Explore the loans_full_schema data set in openintro by performing
EDA
library(openintro)
## Loading required package: airports
## Loading required package: cherryblossom
## Loading required package: usdata
library(tidyverse)
## ── Attaching core tidyverse packages ──────────────────────── tidyverse 2.0.0 ──
## ✔ dplyr 1.2.0 ✔ readr 2.1.6
## ✔ forcats 1.0.1 ✔ stringr 1.6.0
## ✔ ggplot2 4.0.2 ✔ tibble 3.3.1
## ✔ lubridate 1.9.4 ✔ tidyr 1.3.2
## ✔ purrr 1.2.1
## ── Conflicts ────────────────────────────────────────── tidyverse_conflicts() ──
## ✖ dplyr::filter() masks stats::filter()
## ✖ dplyr::lag() masks stats::lag()
## ℹ Use the conflicted package (<http://conflicted.r-lib.org/>) to force all conflicts to become errors
library(dplyr)
1.Ask a question
Do people with higher annual income tend to get lower interest rates?
2.Visualize data to answer
ggplot(loans_full_schema, aes(x = annual_income, y = interest_rate)) +
geom_point(alpha = 0.2) +
scale_x_log10() +
labs(
title = "Interest Rate vs Annual Income",
x = "Annual Income (log scale)",
y = "Interest Rate"
) +
theme(plot.title = element_text(hjust = 0.5))
## Warning in scale_x_log10(): log-10 transformation introduced infinite values.
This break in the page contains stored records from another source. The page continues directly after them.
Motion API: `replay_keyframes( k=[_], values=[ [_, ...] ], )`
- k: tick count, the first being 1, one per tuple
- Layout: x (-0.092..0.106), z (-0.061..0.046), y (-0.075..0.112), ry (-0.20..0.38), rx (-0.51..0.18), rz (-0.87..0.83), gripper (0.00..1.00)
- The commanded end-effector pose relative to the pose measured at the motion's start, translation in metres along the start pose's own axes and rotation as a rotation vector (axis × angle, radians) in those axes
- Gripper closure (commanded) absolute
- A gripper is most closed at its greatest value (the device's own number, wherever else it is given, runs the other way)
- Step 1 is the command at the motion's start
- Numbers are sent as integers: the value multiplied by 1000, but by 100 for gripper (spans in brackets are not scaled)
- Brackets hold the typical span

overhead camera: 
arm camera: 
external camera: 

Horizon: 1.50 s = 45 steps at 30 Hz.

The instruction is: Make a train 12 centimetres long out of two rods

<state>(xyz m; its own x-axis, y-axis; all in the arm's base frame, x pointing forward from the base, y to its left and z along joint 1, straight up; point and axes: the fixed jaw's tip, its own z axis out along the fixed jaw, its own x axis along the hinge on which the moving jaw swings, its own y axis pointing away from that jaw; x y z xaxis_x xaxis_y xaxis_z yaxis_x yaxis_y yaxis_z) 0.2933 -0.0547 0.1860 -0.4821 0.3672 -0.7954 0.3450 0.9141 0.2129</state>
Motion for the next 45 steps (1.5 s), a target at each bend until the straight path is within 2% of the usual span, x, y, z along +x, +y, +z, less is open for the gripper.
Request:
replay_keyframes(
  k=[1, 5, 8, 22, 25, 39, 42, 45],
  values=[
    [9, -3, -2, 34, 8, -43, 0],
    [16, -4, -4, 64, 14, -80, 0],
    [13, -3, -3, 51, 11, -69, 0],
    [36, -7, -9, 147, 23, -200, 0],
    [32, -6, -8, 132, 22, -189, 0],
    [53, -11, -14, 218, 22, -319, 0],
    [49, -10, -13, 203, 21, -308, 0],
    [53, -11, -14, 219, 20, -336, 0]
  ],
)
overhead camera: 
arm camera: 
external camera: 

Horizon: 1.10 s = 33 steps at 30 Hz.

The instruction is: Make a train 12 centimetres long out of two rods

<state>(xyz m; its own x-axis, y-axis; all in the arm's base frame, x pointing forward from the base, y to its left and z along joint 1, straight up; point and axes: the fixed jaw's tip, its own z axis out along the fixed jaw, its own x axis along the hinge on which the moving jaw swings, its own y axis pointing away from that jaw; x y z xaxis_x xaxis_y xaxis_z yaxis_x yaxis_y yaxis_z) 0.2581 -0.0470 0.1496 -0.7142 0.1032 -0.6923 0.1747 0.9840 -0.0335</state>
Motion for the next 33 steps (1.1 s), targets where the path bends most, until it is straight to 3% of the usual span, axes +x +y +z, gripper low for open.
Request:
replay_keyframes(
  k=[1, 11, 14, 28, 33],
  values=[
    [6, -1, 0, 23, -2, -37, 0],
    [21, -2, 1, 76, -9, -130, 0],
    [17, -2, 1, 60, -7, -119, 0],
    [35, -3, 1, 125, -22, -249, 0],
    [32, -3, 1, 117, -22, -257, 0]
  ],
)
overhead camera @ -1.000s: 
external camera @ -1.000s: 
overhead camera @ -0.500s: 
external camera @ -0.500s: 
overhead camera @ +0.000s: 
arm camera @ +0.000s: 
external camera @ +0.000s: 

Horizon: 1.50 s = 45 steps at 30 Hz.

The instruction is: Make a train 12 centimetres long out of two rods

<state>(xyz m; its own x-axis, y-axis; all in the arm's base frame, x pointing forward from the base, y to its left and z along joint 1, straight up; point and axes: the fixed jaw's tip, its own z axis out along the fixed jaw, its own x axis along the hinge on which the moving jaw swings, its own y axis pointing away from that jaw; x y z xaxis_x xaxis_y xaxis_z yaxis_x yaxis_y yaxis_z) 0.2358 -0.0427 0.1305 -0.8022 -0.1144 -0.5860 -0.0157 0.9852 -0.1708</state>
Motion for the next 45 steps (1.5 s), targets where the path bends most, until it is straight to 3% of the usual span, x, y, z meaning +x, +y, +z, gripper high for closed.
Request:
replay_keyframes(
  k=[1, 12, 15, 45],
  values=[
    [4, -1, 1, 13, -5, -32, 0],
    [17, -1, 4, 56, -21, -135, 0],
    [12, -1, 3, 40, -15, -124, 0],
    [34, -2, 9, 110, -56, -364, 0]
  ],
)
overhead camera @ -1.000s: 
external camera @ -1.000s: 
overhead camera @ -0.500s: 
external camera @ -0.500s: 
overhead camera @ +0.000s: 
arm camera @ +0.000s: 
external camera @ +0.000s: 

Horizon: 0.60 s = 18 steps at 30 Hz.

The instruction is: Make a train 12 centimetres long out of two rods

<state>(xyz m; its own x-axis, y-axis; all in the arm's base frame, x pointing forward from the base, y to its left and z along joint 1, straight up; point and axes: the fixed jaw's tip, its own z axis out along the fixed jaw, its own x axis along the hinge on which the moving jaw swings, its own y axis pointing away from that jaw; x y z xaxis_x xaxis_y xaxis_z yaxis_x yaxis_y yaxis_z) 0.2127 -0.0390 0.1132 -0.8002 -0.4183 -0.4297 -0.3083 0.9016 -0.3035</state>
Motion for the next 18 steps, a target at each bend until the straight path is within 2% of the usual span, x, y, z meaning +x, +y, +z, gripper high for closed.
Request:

Higher income loans often have slightly lower interest rates, but the points are very spread out, so income alone does not explain the rate.
3.Try to raise new questions
For similar income levels, does verified income status relate to interest rate?
4.Visualize data to answer
ggplot(loans_full_schema, aes(x = verified_income, y = interest_rate)) +
geom_boxplot() +
labs(
title = "Interest Rate by Verification Status",
x = "Verified Income",
y = "Interest Rate (%)"
) +
theme(plot.title = element_text(hjust = 0.5))

The verified groups show different typical interest rates, but there is still a lot of overlap, so verification is related to rate but it is not the only factor.
1(2).Ask a question
Do different loan purposes have different interest rates?
2(2).Visualize data to answer
ggplot(loans_full_schema, aes(x = loan_purpose, y = interest_rate)) +
geom_boxplot() +
coord_flip() +
labs(
title = "Interest Rate by Loan Purpose",
x = "Loan Purpose",
y = "Interest Rate"
) +
theme(plot.title = element_text(hjust = 0.5))

Some loan purposes have higher typical interest rates than others, but the distributions overlap a lot.
3(2).Try to raise new questions
Is the difference by loan purpose still there if we compare loans with the same grade?
4(2).Visualize data to answer
ggplot(loans_full_schema, aes(x = loan_purpose, y = interest_rate)) +
geom_boxplot() +
coord_flip() +
facet_wrap(~ grade) +
labs(
title = "Interest Rate by Loan Purpose (within each Grade)",
x = "Loan Purpose",
y = "Interest Rate"
) +
theme(plot.title = element_text(hjust = 0.5))

Within the same grade, the interest rates across purposes look more similar, so grade explains a lot of the differences we saw before.